Parador profitiert indes von der umweltfreundlichen Energieversorgung durch ideale Voraussetzungen für ein schlankes Unternehmensmanagement. Vorteile, die – nicht minder vorbildlich – an Partner, Mitarbeiter und Kunden weiter gereicht werden. Parador pflegt einen ausgeprägten Bildungsaustausch mit Partnerunternehmen, bei dem Werksmitarbeiter Erfahrungen bei Lieferanten sammeln können und umgekehrt. „Nachhaltig wirtschaften, Produktion steigern, Mitarbeiter halten“, fasst Volkmar Halbe sein inoffizielles Werkscredo zusammen. Das funktioniert. Die Personalfluktuation ist gering, wer bei Parador landet, der bleibt in der Regel auch.

Design und die „Krombacher-Methode“

Gegenüber den Kunden nimmt das Unternehmen heute die Rolle des Designführers ein, und das nicht nur aufgrund ihrer Kompetenz für hochwertige Parketthölzer, sondern auch für die unverwechselbaren Designs der Laminatböden, die in der hauseigenen Designabteilung entstehen. Darüber hinaus arbeitet Parador auch mit den wichtigsten Gestaltern unserer Zeit zusammen. Unter dem Namen „Edition 1“ werden seit 2009 Kollaborationen mit namhaften Designern eingegangen, die das Parador Portfolio mit Eigenkreationen bereichern. Dafür wird Parador regelmäßig der Red Dot Award in der Kategorie Produktdesign verliehen. Zaha Hadids Entwurf „Krystal“ aus dem Jahr 2011 gewann obendrein den Interior Innovation Award des Rats für Formgebung.

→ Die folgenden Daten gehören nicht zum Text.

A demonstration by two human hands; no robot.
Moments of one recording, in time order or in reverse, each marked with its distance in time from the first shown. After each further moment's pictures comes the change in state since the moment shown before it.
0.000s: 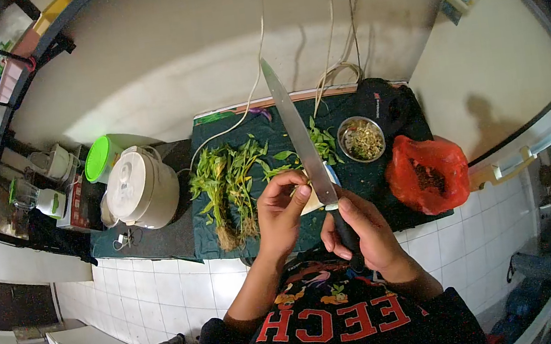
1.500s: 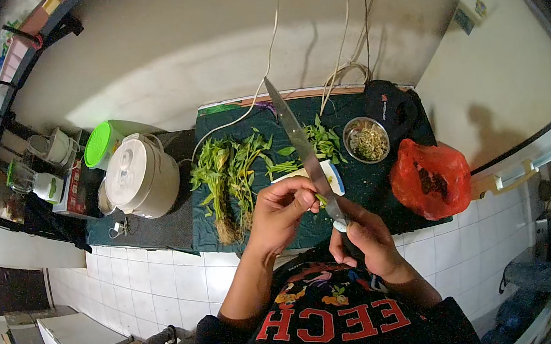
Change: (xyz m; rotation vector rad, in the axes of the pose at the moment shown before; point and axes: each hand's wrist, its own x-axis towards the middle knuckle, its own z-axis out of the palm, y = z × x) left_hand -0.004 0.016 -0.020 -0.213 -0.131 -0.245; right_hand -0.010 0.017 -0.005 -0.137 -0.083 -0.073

Den ökologischen Schulterschluss mit dem Naturprodukt Holz geht Paradors Programm schließlich mit den „Eco-Balance“-Böden. Mit einem cleveren Marketingargument unterstreicht Parador, dass man dort verstanden hat, dass nachhaltiges Wirtschaften heute auch bedeutet, die Spielregeln zu beherrschen – und bedient sich der „Krombacher-Methode“. Nur dass die im Zusammenhang mit einem holzverarbeitenden Unternehmen eine völlig neue Bedeutung bekommt: Im Rahmen der Zusammenarbeit mit der Klimaschutzorganisation Plant-for-the-Planet wird für den Kauf eines Pakets Laminat Eco Balance ein Baum gepflanzt.